Purpose The purpose of this post is to summarize my learnings from John Fox book titled “An R and S Plus companion to Applied Regression”

Although I have read Faraway Linear Models with R, I would like to take 3 hours to go through this entire book and write down any specific code learnings from this book.

Chapter 3 TOOL : Histogram

> library(car)
> attach(Prestige)
> hist(income, n.bins(income))

JohnFoxRegression-001.jpg

n.bins implements Freedman - Diaconis formula for density estimation

TOOL : Stem and box plot

> stem(income)
  The decimal point is 3 digit(s) to the right of the |


   0 | 6979
   2 | 44689001125556667999
   4 | 012233456777881111234566889
   6 | 01233556679901145679
   8 | 000012334488999936
  10 | 4004
  12 | 45
  14 | 026
  16 | 5
  18 | 3
  20 |
  22 |
  24 | 39

JohnFoxRegression-002.jpg

TOOL : Density Estimates

> hist(income, nclass = n.bins(income), prob = T)
> lines(density(income), lwd = 2)
> box()
> lines(density(income, adjust = 0.5), lwd = 1)

JohnFoxRegression-003.jpg

TOOL : Quantile Plot

> qq.plot(income)

JohnFoxRegression-004.jpg

TOOL : Box Plot

> boxplot(income)

JohnFoxRegression-005.jpg

TOOL : Scatter Plot

> scatterplot(income, prestige, span = 0.6, lwd = 3)

JohnFoxRegression-006.jpg

TOOL : Coded Scatter Plots

> scatterplot(prestige ~ income | type, span = 0.6, lwd = 3)
> detach(Prestige)

JohnFoxRegression-007.jpg

TOOL : Jitter

> attach(Vocab)
> par(mfrow = c(1, 2))
> plot(education, vocabulary, main = "Without Jitter")
> plot(jitter(education), jitter(vocabulary), main = "With Jitter")
> abline(lm(vocabulary ~ education))
> lines(lowess(education, vocabulary, f = 0.2), lwd = 3)

JohnFoxRegression-008.jpg

lowess , an acronym for locally weighted regression.

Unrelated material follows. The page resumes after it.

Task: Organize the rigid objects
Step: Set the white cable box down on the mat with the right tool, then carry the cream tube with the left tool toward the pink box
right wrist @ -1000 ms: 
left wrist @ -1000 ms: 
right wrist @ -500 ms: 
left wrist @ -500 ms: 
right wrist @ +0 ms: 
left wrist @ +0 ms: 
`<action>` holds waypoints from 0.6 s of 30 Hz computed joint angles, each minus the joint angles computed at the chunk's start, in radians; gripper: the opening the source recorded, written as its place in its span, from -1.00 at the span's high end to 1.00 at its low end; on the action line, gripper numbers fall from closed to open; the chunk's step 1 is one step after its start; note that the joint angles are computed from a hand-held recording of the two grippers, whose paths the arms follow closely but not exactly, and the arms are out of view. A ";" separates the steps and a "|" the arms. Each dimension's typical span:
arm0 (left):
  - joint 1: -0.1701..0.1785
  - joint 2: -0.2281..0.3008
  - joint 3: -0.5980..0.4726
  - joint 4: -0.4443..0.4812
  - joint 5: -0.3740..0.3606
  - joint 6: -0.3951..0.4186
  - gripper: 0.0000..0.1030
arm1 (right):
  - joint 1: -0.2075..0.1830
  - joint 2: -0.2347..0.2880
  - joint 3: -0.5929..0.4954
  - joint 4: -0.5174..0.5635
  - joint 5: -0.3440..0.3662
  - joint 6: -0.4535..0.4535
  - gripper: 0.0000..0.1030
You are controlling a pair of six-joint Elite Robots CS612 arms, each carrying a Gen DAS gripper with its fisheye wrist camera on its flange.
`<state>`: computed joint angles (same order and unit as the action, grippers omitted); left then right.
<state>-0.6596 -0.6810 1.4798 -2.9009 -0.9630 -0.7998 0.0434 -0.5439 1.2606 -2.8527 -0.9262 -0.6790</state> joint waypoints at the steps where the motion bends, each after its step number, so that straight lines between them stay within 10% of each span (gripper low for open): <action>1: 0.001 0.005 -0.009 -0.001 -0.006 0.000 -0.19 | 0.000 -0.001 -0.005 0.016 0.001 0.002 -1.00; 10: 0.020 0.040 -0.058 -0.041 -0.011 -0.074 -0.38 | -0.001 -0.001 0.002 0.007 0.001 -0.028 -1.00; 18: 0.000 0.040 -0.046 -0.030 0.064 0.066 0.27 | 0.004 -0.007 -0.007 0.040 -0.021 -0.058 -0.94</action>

TOOL : Bivariate Density Estimates

> library(sm)
> attach(SLID)
> par(mfrow = c(1, 1))
> valid <- complete.cases(wages, education)
> sm.density(cbind(education[valid], wages[valid]), display = "image",
+     col = gray(seq(1, 0, length = 100)))
Warning: weights overwritten by binning
> points(jitter(education, amount = 0.25), wages, cex = 0.15)
> box()
> lines(lowess(education[valid], wages[valid], f = 1/3), lwd = 3)
> remove(valid)

JohnFoxRegression-009.jpg

TOOL : Parallel Box plots

> attach(Ornstein)
> boxplot(interlocks ~ nation)

JohnFoxRegression-010.jpg

TOOL : Scatterplot Matrices

> attach(Prestige)
> scatterplot.matrix(cbind(prestige, income, education, women),
+     diagonal = "density", span = 0.75)

JohnFoxRegression-011.jpg

TOOL : Conditional Plots

> attach(SLID)
> coplot(log(wages) ~ education | age + sex, panel = panel.car,
+     col = gray(0.5), lwd = 3, cex = 0.4)

JohnFoxRegression-012.jpg

TOOL : Box cox transformation

> summary(box.cox.powers(income))
Box-Cox Transformation to Normality


 Est.Power Std.Err. Wald(Power=0) Wald(Power=1)
    0.1793   0.1108        1.6179       -7.4062


L.R. test, power = 0:  2.7103   df = 1   p = 0.0997
L.R. test, power = 1:  47.261   df = 1   p = 0

Two additional tools that I learnt about are - Bulging rule and apply transformations accordingly - Spread level plot where the plot is between the log IQR and log median.